Problem 10.63::::: Do social shoppers differ from other online consumers with respect to spending behavior? A study of browser-based shopping sessions reported that social shoppers, consumers who click away from social networks to retail sites or share an item on a social network, spent a mean of $126.12 on a retail site in a 30-day period compared to other online shoppers who spent a mean of $115.55.

Source: Data extracted from “Social shoppers spend 8% more than other online consumers,” bit.ly/1FyyXP5.

Suppose that the study consisted of 500 social shoppers and 500 other online shoppers and the standard deviation of the order value was $40 for social shoppers and $10 for other online shoppers. Assume a level of significance of 0.05.

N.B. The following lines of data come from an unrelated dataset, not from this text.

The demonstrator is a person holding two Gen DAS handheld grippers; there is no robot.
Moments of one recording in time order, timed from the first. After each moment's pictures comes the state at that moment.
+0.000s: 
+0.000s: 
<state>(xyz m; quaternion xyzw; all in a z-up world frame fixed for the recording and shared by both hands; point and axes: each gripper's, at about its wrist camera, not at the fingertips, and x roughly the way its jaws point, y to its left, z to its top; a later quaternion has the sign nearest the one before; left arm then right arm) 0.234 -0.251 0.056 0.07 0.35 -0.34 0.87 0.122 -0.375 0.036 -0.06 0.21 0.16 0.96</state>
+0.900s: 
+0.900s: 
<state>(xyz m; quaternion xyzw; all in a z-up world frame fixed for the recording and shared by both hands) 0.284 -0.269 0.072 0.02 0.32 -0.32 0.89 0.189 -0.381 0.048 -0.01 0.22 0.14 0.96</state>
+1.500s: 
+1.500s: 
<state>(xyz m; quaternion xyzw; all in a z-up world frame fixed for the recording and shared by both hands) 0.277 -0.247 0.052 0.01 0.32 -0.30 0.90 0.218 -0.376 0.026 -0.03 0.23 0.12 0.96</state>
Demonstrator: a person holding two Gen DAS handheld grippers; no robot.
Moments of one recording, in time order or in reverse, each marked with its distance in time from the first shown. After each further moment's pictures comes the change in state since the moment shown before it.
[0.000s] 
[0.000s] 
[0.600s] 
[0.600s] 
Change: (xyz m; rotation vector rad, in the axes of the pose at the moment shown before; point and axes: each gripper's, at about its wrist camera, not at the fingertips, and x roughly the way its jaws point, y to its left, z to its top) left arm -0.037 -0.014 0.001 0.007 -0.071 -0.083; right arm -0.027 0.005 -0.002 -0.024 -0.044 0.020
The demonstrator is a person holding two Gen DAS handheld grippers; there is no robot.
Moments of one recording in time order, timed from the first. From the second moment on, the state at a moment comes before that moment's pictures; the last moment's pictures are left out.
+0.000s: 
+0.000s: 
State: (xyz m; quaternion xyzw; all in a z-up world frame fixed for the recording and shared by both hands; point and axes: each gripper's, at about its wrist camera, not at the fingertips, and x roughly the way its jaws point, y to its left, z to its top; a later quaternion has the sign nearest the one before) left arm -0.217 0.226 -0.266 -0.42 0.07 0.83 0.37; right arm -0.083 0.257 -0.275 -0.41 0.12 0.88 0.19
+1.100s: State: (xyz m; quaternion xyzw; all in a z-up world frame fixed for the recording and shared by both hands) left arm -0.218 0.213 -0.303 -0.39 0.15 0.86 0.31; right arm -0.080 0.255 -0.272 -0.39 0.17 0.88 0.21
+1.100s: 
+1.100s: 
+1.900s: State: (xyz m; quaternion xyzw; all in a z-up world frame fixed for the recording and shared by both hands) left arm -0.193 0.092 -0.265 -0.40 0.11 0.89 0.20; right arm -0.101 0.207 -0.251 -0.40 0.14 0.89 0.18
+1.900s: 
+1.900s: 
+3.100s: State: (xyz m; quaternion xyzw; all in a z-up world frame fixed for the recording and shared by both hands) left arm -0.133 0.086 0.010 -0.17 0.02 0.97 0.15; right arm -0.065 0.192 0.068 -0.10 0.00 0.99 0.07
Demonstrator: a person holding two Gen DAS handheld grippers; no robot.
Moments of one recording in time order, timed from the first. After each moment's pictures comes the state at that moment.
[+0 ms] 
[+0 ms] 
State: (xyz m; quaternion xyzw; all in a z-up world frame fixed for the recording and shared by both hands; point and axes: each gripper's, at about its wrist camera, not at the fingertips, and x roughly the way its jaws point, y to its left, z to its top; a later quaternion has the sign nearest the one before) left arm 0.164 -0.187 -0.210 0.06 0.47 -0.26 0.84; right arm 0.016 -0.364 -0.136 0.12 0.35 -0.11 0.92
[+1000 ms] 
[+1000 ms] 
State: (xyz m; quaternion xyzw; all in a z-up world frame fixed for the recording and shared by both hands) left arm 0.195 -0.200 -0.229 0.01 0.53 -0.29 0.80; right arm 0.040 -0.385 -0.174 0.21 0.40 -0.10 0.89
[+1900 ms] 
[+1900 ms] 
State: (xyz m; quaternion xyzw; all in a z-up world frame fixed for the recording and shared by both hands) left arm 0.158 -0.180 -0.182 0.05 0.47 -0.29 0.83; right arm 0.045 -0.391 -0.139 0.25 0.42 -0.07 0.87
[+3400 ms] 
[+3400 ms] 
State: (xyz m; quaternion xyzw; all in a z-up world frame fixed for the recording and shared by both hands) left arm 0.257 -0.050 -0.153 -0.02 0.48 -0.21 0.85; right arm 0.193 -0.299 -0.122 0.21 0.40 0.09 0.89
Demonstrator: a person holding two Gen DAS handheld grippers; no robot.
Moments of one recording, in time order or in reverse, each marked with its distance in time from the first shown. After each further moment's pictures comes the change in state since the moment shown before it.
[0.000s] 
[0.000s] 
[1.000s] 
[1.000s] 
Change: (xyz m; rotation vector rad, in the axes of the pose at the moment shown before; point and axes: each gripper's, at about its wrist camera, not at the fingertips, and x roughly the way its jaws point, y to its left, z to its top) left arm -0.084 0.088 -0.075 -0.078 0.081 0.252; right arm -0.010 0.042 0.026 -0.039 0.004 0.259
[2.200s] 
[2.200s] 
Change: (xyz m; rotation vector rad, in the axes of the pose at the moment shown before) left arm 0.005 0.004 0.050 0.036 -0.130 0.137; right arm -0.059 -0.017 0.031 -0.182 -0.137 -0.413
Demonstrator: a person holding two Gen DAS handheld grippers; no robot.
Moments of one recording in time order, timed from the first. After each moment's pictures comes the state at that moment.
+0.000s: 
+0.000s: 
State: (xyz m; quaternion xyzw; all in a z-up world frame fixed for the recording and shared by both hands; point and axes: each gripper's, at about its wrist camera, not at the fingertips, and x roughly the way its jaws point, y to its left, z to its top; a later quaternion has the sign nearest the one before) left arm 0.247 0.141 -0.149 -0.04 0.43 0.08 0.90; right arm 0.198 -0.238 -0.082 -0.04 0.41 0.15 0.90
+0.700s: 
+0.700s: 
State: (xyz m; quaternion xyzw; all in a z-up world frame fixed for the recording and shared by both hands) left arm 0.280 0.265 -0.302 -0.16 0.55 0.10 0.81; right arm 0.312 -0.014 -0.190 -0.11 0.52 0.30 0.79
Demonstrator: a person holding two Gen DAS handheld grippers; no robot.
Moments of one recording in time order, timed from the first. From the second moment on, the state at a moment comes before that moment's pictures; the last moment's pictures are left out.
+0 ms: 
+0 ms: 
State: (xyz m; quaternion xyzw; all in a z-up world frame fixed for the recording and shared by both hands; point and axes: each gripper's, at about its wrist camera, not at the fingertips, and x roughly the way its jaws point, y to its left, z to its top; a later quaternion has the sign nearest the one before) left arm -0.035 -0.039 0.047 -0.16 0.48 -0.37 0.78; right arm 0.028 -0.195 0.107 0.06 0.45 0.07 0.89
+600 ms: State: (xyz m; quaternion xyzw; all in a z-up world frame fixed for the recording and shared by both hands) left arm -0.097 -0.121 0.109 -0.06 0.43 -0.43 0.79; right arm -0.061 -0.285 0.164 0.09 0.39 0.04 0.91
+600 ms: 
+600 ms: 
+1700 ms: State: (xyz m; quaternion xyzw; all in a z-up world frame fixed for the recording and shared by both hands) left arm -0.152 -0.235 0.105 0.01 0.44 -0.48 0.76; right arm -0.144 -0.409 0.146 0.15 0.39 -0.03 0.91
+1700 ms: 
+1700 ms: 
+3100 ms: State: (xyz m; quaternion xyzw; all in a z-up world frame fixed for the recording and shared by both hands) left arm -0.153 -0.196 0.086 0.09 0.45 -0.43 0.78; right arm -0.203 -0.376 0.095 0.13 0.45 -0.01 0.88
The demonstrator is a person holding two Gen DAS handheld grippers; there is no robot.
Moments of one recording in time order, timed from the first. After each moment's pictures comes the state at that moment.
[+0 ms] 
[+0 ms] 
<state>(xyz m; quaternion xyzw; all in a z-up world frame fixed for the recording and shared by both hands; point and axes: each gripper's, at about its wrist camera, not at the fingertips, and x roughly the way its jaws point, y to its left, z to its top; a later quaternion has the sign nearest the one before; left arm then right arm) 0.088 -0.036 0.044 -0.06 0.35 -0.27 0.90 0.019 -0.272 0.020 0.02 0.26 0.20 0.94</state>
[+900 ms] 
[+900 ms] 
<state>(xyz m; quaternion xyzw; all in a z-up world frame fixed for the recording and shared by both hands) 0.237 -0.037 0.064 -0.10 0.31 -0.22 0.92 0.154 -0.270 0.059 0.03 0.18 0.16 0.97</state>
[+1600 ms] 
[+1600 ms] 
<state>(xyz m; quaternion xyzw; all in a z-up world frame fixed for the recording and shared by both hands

Is there evidence of a difference in the variances of the order values between social shoppers and other online shoppers?

Is there evidence of a difference in the mean order value between social shoppers and other online shoppers?

Construct a 95% confidence interval estimate for the difference in mean order value between social shoppers and other online shoppers.

Problem 10.66::::: The owner of a restaurant that serves Continental-style entrées has the business objective of learning more about the patterns of patron demand during the Friday-to-Sunday weekend time period. She decided to study the demand for dessert during this time period. In addition to studying whether a dessert was ordered, she will study the gender of the individual and whether a beef entrée was ordered. Data were collected from 630 customers and organized in the following contingency tables:

GENDER

DESSERT ORDERED Male Female Total

Yes ?96 ?50 146

No 234 250 484

Total 330 300 630

BEEF ENTRÉE

DESSERT ORDERED Yes No Total

Yes ?74 ?68 142

No 123 365 488

Total 197 433 630

At the 0.05 level of significance, is there evidence of a difference between males and females in the proportion who order dessert?

At the 0.05 level of significance, is there evidence of a difference in the proportion who order dessert based on whether a beef entrée has been ordered?